_Exercise details_. Repeat the data exactly as given below, dropping every picture.

_Supplied information_.
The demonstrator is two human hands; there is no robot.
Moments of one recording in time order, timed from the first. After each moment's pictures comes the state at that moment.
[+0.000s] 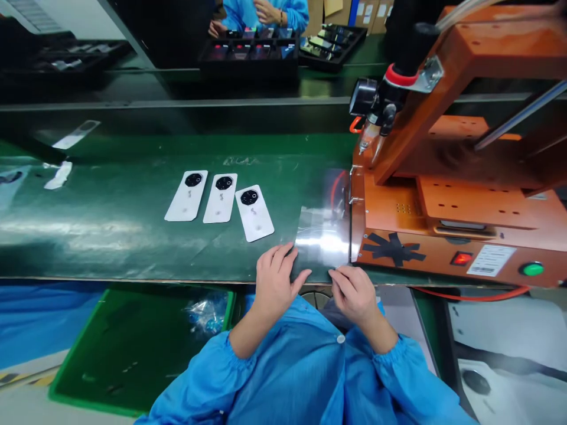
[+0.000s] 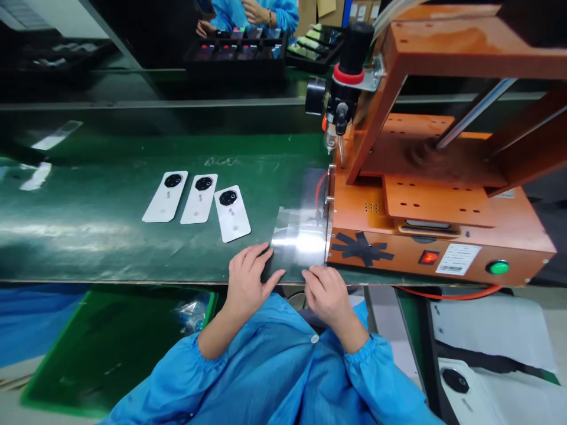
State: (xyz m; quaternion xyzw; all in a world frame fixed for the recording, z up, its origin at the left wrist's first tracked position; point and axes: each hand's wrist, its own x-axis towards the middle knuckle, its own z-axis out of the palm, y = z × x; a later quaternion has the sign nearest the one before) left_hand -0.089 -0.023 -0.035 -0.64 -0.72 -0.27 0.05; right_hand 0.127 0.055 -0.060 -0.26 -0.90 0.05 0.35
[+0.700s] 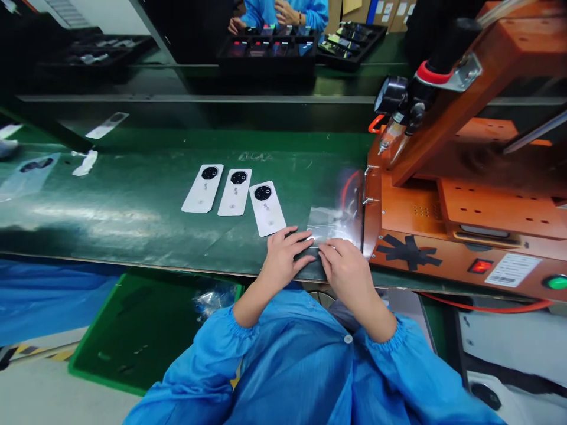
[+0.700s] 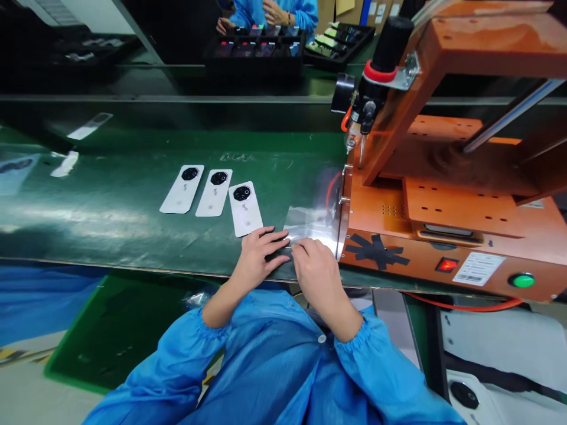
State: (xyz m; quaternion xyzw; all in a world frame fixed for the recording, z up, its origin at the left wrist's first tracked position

_Answer space_.
The demonstrator is two human hands; there is no robot.
Moments of one recording in time order, timed from the first. After each moment's pictures comes the state at that moment.
[+0.000s] 
[+0.000s] 
State: (xyz m; quaternion xyzw; all in a world frame fixed for the recording, z up, its origin at the left wrist's first tracked position; point and axes: each hand's wrist, its own x-axis towards the middle knuckle, its own z-axis out of the palm, y = z × x; a later quaternion has the sign nearest the one before) left_hand -0.089 -0.023 -0.035 -0.64 -0.72 -0.27 0.05; right_hand 0.127 0.055 -0.060 -0.26 -0.90 0.05 0.35
[+0.700s] 
[+0.700s] 
State: (xyz m; quaternion xyzw; all in a world frame fixed for the recording, z up, its origin at the left wrist's first tracked position

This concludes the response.